Required work: Copy word for word, please, the lines of the entries below running from the one containing "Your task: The" to the one containing "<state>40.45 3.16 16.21", both ends included.

Data supplied:
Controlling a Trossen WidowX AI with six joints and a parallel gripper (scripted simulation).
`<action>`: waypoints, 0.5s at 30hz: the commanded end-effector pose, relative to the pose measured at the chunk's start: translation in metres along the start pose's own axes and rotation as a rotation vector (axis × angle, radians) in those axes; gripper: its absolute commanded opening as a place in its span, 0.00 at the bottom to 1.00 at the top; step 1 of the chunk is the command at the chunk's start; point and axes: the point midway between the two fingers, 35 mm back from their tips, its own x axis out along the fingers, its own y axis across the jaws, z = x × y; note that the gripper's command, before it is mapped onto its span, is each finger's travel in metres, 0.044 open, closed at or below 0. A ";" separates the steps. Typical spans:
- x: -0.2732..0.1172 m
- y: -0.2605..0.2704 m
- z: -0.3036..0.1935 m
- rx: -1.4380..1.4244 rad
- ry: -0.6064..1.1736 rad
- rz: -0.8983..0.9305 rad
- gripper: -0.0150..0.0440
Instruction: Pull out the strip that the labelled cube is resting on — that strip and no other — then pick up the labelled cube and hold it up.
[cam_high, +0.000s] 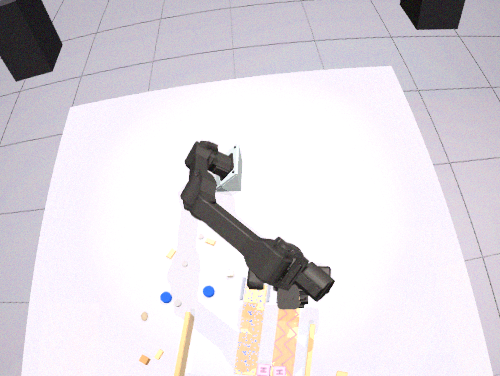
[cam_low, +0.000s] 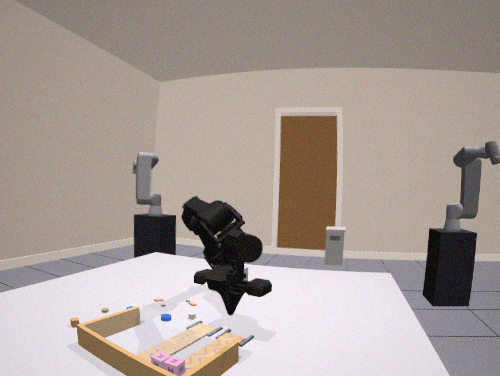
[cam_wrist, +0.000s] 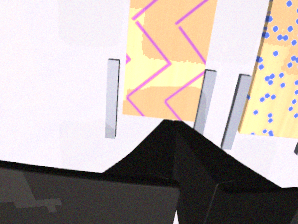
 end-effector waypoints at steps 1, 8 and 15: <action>0.008 0.001 0.000 0.006 0.008 0.002 0.25; 0.019 0.001 0.001 0.006 0.008 0.002 0.25; 0.031 0.002 0.001 0.007 0.007 0.001 0.25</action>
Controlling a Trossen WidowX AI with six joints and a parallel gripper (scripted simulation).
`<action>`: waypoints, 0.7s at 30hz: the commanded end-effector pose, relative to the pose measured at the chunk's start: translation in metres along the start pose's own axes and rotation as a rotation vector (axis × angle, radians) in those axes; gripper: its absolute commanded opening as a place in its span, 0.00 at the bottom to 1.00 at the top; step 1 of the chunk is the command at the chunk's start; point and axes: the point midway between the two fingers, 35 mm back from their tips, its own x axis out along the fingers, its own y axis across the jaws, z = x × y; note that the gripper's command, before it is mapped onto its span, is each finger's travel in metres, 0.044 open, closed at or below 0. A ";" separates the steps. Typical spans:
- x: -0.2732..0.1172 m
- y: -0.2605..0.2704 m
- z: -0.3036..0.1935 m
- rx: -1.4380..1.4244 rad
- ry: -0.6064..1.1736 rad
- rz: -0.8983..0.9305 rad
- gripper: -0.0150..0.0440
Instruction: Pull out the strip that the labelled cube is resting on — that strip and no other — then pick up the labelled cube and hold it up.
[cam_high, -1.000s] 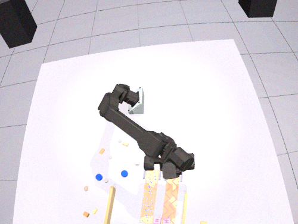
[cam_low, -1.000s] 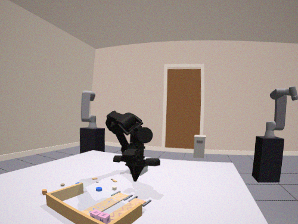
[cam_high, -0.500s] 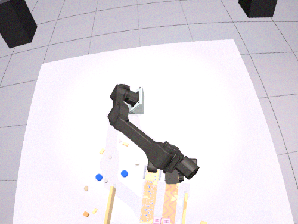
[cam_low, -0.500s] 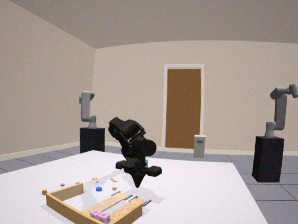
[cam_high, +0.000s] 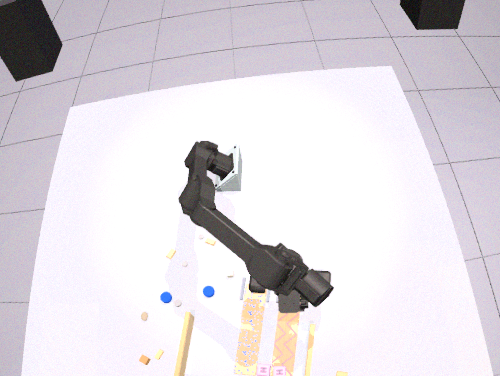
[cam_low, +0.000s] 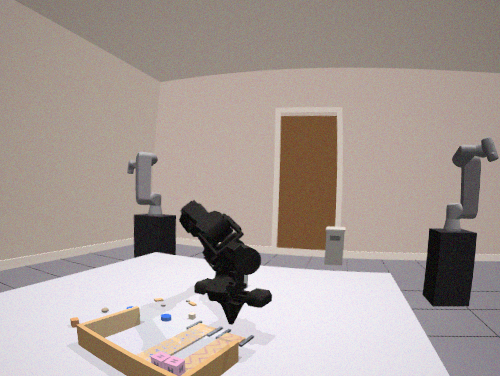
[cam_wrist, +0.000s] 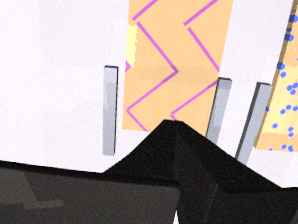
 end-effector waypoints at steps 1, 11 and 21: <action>0.008 0.000 0.001 -0.003 -0.005 -0.003 0.25; 0.024 -0.001 0.001 -0.003 -0.005 -0.004 0.25; 0.041 -0.001 0.001 -0.003 -0.005 -0.006 0.25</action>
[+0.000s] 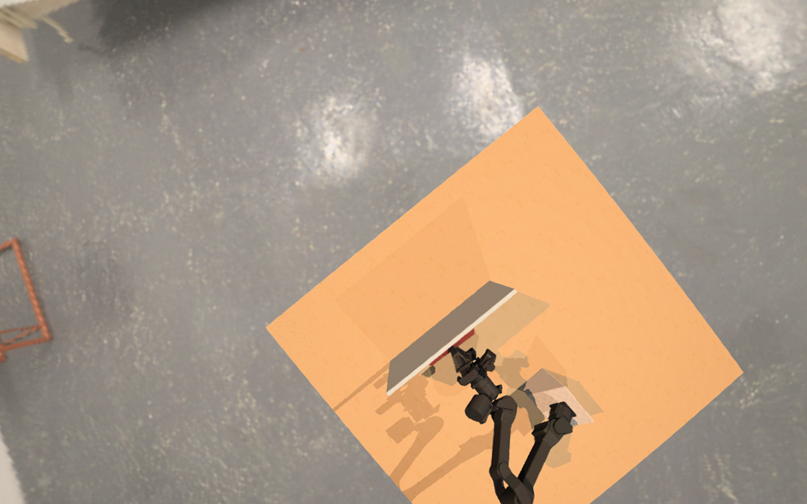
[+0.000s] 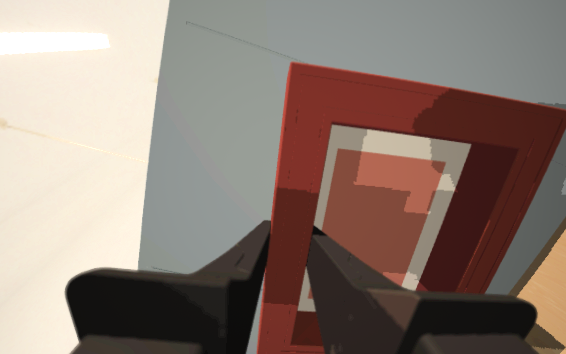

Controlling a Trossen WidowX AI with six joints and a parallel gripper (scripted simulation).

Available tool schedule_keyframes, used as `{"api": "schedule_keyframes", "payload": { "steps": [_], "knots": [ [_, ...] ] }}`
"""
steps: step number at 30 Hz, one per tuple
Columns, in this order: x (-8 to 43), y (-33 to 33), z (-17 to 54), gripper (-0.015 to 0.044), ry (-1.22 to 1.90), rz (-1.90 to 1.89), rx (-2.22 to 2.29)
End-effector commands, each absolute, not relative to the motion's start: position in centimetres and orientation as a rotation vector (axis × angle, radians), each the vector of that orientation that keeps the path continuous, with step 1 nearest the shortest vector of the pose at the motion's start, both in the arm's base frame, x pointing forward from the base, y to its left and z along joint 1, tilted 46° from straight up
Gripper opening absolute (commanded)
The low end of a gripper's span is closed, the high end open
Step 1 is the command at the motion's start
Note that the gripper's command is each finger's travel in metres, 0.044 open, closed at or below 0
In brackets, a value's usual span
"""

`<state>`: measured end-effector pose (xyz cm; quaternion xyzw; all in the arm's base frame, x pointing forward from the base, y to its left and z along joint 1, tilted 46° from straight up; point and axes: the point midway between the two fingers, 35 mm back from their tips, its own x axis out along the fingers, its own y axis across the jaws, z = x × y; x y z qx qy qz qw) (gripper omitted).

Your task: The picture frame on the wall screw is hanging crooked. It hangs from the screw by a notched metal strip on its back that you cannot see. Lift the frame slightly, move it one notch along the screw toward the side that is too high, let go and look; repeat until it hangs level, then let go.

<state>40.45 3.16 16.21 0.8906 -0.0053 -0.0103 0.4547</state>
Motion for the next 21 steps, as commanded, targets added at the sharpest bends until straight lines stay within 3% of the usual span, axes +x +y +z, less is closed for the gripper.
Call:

Answer to this exercise:
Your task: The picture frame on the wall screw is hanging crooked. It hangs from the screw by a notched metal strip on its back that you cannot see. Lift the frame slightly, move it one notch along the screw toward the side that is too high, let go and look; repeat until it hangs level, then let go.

<state>40.45 3.16 16.21 0.8906 -0.0053 -0.0103 0.4547</state>

The exercise is now complete.